● Assignment
What follows is a set of entries; retype all of them exactly.

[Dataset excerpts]
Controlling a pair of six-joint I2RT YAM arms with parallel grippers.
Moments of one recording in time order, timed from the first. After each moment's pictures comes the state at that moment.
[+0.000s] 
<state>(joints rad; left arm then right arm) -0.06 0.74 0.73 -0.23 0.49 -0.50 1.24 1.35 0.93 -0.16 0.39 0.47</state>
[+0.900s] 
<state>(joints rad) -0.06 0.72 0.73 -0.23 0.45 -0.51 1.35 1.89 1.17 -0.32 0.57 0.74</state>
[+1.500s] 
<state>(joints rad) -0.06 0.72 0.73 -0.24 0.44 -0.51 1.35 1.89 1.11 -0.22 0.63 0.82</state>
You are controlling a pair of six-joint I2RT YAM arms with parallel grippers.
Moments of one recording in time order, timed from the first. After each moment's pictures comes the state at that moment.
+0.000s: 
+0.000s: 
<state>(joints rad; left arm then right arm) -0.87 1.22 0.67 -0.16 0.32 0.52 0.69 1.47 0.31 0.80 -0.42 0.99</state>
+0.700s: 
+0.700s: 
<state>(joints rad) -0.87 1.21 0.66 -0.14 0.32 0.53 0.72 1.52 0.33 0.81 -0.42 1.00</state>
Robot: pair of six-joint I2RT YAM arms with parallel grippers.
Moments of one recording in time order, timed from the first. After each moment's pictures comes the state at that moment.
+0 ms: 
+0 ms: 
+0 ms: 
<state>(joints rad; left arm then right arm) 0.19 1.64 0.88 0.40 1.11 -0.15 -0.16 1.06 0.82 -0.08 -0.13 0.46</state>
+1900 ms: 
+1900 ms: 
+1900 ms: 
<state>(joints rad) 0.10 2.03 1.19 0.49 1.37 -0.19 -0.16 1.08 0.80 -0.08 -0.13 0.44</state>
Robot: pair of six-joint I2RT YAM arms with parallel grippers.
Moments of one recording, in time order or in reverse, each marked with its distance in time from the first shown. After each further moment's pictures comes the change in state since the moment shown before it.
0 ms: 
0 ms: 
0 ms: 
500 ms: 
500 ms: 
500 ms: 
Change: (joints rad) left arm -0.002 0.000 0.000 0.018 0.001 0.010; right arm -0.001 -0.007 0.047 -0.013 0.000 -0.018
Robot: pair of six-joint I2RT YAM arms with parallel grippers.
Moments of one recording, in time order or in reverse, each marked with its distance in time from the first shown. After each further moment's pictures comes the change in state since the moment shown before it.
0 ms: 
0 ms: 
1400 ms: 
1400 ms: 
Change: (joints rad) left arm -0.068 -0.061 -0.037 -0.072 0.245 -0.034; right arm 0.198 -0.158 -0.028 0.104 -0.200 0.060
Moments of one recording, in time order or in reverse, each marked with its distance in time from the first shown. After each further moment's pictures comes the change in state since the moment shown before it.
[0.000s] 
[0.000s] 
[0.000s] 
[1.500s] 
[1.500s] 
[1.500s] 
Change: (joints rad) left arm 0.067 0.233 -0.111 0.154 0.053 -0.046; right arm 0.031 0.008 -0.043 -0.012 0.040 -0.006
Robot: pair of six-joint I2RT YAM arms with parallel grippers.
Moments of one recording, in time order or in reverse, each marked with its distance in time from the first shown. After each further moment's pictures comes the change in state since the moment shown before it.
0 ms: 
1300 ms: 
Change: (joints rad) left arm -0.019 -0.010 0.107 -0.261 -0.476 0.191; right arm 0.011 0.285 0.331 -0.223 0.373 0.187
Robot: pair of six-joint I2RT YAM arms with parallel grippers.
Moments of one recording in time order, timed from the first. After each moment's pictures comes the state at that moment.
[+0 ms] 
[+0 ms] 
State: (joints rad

● Your response
Controlling a pair of six-joint I2RT YAM arms with parallel grippers.
Moments of one recording in time order, timed from the first. After each moment's pictures comes the state at that moment.
[+0.000s] 
<state>(joints rad; left arm then right arm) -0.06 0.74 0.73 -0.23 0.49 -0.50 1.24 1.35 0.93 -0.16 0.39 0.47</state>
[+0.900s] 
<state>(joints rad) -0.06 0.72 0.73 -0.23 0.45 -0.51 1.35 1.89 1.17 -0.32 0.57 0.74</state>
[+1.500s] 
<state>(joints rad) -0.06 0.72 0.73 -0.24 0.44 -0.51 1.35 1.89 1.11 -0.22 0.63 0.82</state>
You are controlling a pair of six-joint I2RT YAM arms with parallel grippers.
Moments of one recording in time order, timed from the first. After each moment's pictures comes the state at that moment.
+0.000s: 
+0.000s: 
<state>(joints rad; left arm then right arm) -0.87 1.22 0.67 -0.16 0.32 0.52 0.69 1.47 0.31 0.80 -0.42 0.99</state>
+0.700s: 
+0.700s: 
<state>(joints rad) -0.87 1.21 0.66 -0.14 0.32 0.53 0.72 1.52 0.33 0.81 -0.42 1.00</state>
Robot: pair of six-joint I2RT YAM arms with parallel grippers.
Moments of one recording in time order, timed from the first. After each moment's pictures comes the state at that moment.
+0 ms: 
+0 ms: 
+0 ms: 
<state>(joints rad; left arm then right arm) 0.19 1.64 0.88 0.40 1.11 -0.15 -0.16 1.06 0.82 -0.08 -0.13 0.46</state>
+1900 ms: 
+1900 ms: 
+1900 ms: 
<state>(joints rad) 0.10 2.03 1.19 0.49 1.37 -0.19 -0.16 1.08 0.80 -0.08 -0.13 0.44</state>
Robot: pair of six-joint I2RT YAM arms with parallel grippers.
Moments of one recording, in time order or in reverse, each marked with its distance in time from the first shown. After each further moment's pictures comes the change in state since the moment shown before it.
0 ms: 
0 ms: 
0 ms: 
500 ms: 
500 ms: 
500 ms: 
Change: (joints rad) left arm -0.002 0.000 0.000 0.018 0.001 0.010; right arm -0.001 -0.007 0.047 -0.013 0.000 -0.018
Robot: pair of six-joint I2RT YAM arms with parallel grippers.
Moments of one recording, in time order or in reverse, each marked with its distance in time from the first shown. After each further moment's pictures comes the change in state since the moment shown before it.
0 ms: 
0 ms: 
1400 ms: 
1400 ms: 
Change: (joints rad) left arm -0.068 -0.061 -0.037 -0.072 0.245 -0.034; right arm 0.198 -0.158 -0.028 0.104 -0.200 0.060
Moments of one recording, in time order or in reverse, each marked with its distance in time from the first shown. After each further moment's pictures comes the change in state since the moment shown before it.
[0.000s] 
[0.000s] 
[0.000s] 
[1.500s] 
[1.500s] 
[1.500s] 
Change: (joints rad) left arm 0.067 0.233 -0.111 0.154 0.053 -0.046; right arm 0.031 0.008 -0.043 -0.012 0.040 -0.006
Robot: pair of six-joint I2RT YAM arms with parallel grippers.
Moments of one recording, in time order or in reverse, each marked with its distance in time from the first shown. After each further moment's pictures comes the change in state since the moment shown before it.
0 ms: 
1300 ms: 
Change: (joints rad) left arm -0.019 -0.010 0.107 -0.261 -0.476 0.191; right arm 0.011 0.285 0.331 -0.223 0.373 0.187
Robot: pair of six-joint I2RT YAM arms with parallel grippers.
Moments of one recording in time order, timed from the first. After each moment's pictures comes the state at that moment.
[+0 ms] 
[+0 ms] 
State: (joints rad

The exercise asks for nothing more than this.